## Your goal
Produce an exact transcription of every entry.

## Exercise inputs
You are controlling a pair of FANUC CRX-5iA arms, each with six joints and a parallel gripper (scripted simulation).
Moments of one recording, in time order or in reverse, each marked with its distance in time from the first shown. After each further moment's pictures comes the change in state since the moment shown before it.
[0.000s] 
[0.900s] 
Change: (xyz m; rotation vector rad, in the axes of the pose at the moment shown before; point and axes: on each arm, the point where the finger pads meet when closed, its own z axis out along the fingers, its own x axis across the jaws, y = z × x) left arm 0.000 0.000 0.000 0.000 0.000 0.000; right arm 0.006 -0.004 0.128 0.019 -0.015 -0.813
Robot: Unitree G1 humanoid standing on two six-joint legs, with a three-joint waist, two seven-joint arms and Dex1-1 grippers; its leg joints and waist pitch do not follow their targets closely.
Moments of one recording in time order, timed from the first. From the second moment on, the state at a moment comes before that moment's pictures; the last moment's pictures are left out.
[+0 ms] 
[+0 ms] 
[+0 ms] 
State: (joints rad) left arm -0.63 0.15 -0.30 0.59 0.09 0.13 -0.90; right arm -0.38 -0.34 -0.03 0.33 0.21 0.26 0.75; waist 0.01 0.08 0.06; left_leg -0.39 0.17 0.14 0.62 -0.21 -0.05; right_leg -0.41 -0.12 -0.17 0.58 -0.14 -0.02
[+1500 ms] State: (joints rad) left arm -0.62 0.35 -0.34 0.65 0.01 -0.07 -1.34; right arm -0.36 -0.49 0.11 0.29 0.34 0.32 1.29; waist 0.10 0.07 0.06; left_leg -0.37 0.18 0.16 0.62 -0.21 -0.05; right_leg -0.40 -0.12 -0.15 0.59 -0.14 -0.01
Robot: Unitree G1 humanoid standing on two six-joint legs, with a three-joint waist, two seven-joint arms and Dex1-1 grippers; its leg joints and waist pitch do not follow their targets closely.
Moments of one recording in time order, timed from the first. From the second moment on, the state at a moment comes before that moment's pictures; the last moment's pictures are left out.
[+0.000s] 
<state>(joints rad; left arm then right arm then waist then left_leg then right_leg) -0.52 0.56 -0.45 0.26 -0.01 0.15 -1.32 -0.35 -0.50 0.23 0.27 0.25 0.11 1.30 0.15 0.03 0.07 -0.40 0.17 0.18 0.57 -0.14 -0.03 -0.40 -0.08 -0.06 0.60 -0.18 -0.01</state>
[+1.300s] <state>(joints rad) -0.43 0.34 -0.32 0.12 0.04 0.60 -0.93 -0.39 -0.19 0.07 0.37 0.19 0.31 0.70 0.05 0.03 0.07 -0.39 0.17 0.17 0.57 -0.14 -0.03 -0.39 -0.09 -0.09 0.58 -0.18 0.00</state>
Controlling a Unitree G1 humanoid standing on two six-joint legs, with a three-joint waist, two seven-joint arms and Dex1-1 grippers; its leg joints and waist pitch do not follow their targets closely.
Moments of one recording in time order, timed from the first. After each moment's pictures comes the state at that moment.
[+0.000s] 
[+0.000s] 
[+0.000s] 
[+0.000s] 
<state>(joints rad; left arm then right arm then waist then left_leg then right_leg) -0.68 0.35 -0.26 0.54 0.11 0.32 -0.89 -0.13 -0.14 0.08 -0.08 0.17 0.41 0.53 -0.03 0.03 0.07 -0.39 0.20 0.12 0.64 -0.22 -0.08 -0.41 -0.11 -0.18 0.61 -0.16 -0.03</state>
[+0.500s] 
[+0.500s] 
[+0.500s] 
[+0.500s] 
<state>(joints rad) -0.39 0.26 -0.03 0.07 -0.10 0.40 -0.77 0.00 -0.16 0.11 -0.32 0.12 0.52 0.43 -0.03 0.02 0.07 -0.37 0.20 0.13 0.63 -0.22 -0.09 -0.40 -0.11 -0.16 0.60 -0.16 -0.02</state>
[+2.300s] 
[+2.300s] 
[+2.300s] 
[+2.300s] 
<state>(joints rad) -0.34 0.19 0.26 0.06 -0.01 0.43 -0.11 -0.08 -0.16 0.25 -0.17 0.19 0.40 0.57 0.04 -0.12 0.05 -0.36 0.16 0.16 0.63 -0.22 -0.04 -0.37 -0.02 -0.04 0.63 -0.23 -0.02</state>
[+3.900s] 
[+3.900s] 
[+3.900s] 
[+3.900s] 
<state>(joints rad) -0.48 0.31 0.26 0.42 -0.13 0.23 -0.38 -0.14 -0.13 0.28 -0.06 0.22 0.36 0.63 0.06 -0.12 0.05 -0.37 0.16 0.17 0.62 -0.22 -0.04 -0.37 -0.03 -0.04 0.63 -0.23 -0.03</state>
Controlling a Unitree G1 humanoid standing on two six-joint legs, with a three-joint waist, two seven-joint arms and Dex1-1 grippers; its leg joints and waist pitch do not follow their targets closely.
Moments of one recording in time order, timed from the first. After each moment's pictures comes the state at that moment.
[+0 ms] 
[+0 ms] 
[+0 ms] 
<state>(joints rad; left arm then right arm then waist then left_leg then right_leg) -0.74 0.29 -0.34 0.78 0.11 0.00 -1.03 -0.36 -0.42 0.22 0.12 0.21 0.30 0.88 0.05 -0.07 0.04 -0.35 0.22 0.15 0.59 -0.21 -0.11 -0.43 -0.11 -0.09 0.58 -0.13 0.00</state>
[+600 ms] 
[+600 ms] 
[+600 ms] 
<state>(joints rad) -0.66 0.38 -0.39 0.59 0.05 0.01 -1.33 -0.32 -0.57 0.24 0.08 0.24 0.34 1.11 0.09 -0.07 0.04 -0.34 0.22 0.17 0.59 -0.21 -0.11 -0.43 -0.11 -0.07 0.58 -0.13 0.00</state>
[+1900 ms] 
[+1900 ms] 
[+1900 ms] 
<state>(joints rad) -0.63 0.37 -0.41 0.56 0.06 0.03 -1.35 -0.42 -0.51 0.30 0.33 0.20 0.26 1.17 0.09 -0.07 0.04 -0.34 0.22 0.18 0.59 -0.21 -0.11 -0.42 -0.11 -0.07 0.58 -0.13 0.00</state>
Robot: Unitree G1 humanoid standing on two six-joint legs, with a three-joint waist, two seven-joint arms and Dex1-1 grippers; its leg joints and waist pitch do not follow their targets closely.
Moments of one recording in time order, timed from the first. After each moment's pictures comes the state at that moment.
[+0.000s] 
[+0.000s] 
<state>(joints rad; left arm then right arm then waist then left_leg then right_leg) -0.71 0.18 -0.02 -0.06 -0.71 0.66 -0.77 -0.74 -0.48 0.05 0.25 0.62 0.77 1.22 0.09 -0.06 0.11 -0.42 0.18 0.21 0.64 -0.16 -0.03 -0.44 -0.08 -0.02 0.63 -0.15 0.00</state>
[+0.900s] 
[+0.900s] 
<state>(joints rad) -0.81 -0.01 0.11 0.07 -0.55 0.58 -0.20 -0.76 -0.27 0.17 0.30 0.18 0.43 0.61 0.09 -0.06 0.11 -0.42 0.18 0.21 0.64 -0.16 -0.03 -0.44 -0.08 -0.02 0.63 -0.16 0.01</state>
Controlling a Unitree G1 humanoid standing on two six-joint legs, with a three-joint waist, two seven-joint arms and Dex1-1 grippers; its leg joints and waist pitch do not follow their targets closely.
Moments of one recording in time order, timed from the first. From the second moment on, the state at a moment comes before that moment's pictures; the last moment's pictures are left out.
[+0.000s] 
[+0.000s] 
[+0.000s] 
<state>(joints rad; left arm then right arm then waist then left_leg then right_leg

## Output below
You are controlling a pair of FANUC CRX-5iA arms, each with six joints and a parallel gripper (scripted simulation).
Moments of one recording, in time order or in reverse, each marked with its distance in time from the first shown. After each further moment's pictures comes the change in state since the moment shown before it.
[0.000s] 
[0.900s] 
Change: (xyz m; rotation vector rad, in the axes of the pose at the moment shown before; point and axes: on each arm, the point where the finger pads meet when closed, its own z axis out along the fingers, its own x axis across the jaws, y = z × x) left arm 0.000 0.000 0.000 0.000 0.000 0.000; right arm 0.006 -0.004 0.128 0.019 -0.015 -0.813
Robot: Unitree G1 humanoid standing on two six-joint legs, with a three-joint waist, two seven-joint arms and Dex1-1 grippers; its leg joints and waist pitch do not follow their targets closely.
Moments of one recording in time order, timed from the first. From the second moment on, the state at a moment comes before that moment's pictures; the last moment's pictures are left out.
[+0 ms] 
[+0 ms] 
[+0 ms] 
State: (joints rad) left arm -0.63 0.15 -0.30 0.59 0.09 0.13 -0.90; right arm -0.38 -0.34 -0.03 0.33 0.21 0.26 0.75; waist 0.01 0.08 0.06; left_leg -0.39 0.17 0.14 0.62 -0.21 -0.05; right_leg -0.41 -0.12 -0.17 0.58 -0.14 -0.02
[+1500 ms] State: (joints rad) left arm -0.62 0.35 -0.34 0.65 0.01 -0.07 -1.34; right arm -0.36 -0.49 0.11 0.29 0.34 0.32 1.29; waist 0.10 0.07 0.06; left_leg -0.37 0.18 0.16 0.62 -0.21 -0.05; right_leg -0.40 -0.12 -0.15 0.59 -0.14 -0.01
Robot: Unitree G1 humanoid standing on two six-joint legs, with a three-joint waist, two seven-joint arms and Dex1-1 grippers; its leg joints and waist pitch do not follow their targets closely.
Moments of one recording in time order, timed from the first. From the second moment on, the state at a moment comes before that moment's pictures; the last moment's pictures are left out.
[+0.000s] 
<state>(joints rad; left arm then right arm then waist then left_leg then right_leg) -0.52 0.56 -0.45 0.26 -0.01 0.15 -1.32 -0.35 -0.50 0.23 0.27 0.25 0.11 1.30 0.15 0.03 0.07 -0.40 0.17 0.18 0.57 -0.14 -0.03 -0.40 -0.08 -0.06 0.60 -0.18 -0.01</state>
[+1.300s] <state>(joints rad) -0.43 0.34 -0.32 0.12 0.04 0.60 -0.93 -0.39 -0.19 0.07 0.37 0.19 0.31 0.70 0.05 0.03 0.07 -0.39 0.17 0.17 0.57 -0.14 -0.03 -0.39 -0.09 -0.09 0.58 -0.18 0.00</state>
Controlling a Unitree G1 humanoid standing on two six-joint legs, with a three-joint waist, two seven-joint arms and Dex1-1 grippers; its leg joints and waist pitch do not follow their targets closely.
Moments of one recording in time order, timed from the first. After each moment's pictures comes the state at that moment.
[+0.000s] 
[+0.000s] 
[+0.000s] 
[+0.000s] 
<state>(joints rad; left arm then right arm then waist then left_leg then right_leg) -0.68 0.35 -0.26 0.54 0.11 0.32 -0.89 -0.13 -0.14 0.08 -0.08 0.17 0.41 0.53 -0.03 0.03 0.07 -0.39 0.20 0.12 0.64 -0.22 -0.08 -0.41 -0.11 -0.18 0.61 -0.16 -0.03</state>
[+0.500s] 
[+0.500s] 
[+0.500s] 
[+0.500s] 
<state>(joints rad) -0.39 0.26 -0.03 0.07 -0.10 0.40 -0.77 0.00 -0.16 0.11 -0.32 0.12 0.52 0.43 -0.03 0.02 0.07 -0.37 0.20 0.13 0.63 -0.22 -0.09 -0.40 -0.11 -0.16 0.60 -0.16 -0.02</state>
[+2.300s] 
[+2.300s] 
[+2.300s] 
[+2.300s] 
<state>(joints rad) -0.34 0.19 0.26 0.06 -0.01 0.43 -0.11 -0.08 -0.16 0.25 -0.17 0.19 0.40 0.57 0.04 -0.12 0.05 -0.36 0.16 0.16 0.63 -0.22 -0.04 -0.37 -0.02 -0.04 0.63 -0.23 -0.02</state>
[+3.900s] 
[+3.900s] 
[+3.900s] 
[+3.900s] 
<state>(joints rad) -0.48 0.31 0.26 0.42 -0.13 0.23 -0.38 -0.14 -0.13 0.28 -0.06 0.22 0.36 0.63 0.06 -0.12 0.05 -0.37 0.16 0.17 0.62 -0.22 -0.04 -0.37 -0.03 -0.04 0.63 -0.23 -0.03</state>
Controlling a Unitree G1 humanoid standing on two six-joint legs, with a three-joint waist, two seven-joint arms and Dex1-1 grippers; its leg joints and waist pitch do not follow their targets closely.
Moments of one recording in time order, timed from the first. After each moment's pictures comes the state at that moment.
[+0 ms] 
[+0 ms] 
[+0 ms] 
<state>(joints rad; left arm then right arm then waist then left_leg then right_leg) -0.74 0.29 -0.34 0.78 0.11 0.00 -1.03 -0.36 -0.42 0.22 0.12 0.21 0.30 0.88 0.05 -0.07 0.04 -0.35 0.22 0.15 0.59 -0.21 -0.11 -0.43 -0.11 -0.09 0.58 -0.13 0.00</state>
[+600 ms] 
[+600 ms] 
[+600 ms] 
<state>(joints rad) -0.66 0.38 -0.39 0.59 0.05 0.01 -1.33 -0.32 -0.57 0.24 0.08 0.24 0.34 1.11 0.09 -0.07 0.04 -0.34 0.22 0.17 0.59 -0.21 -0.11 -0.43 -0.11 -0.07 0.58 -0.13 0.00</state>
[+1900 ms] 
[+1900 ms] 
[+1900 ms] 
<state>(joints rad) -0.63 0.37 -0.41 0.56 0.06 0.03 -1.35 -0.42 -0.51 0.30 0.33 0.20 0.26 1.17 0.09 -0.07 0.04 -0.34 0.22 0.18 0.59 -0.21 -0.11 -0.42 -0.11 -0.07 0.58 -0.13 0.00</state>
Robot: Unitree G1 humanoid standing on two six-joint legs, with a three-joint waist, two seven-joint arms and Dex1-1 grippers; its leg joints and waist pitch do not follow their targets closely.
Moments of one recording in time order, timed from the first. After each moment's pictures comes the state at that moment.
[+0.000s] 
[+0.000s] 
<state>(joints rad; left arm then right arm then waist then left_leg then right_leg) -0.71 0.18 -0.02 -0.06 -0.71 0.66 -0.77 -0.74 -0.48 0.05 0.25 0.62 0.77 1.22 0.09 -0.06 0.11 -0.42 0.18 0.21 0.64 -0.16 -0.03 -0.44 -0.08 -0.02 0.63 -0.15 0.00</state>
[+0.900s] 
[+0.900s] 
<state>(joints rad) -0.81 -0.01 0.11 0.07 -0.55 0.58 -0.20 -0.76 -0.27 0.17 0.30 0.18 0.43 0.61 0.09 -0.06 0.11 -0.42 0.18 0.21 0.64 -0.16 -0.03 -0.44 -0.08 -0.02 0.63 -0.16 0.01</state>
Controlling a Unitree G1 humanoid standing on two six-joint legs, with a three-joint waist, two seven-joint arms and Dex1-1 grippers; its leg joints and waist pitch do not follow their targets closely.
Moments of one recording in time order, timed from the first. From the second moment on, the state at a moment comes before that moment's pictures; the last moment's pictures are left out.
[+0.000s] 
[+0.000s] 
[+0.000s] 
<state>(joints rad; left arm then right arm then waist then left_leg then right_leg

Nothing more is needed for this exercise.